#### HOW TO COMPLETE THIS TASK:
Where a picture appears, skip it and copy everything else in the listing exactly.

***** SUPPLIED MATERIAL *****

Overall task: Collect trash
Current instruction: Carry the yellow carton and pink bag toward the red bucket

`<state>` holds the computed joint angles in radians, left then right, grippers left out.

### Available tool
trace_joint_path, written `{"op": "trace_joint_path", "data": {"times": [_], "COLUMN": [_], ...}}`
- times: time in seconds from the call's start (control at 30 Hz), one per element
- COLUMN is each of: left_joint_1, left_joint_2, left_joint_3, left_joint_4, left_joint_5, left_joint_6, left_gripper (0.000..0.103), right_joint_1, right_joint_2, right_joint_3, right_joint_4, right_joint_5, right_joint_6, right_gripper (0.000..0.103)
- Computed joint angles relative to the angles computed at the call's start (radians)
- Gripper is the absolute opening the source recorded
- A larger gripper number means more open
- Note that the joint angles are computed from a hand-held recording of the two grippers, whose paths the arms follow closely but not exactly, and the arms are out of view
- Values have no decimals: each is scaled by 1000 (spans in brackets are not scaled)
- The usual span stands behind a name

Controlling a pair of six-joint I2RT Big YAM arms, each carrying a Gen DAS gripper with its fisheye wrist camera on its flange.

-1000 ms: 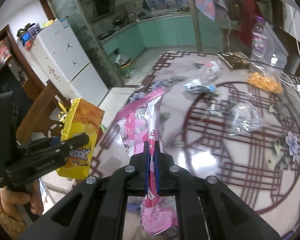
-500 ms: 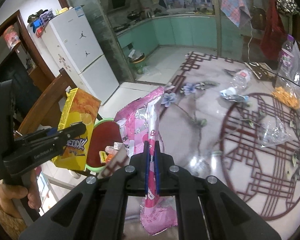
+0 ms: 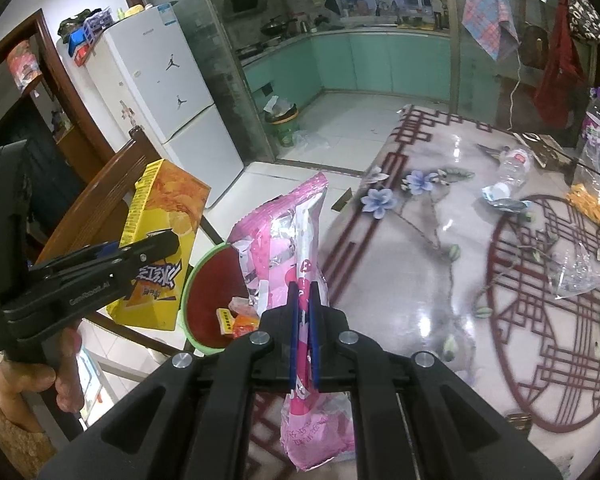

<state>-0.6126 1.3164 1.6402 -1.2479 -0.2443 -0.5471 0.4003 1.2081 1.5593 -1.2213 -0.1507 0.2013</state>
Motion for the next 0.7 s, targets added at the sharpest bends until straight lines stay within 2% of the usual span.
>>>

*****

#### EXERCISE RESPONSE:
Overall task: Collect trash
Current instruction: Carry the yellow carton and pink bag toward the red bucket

`<state>` holds the computed joint angles in radians, left then right, grippers left out.

### Available tool
trace_joint_path, written `{"op": "trace_joint_path", "data": {"times": [_], "COLUMN": [_], ...}}`
- times: time in seconds from the call's start (control at 30 Hz), one per element
- COLUMN is each of: left_joint_1, left_joint_2, left_joint_3, left_joint_4, left_joint_5, left_joint_6, left_gripper (0.000..0.103), right_joint_1, right_joint_2, right_joint_3, right_joint_4, right_joint_5, right_joint_6, right_gripper (0.000..0.103)
- Computed joint angles relative to the angles computed at the call's start (radians)
- Gripper is the absolute opening the source recorded
- A larger gripper number means more open
- Note that the joint angles are computed from a hand-held recording of the two grippers, whose paths the arms follow closely but not exactly, and the arms are out of view
- Values have no decimals: each is scaled by 1000 (spans in brackets are not scaled)
- The usual span stands behind a name

Controlling a pair of six-joint I2RT Big YAM arms, each carrying a Gen DAS gripper with its fisheye wrist camera on its flange.

-1000 ms: 
-500 ms: 
+0 ms: 

<state>-0.6126 1.3164 1.6402 -1.2479 -0.2443 -0.5471 0.4003 1.2081 1.5593 -1.2213 -0.1507 0.2013</state>
Motion for the next 0.7 s, targets added at the sharpest bends until straight lines stay within 2% of the usual span.
>>>

That concludes the exercise.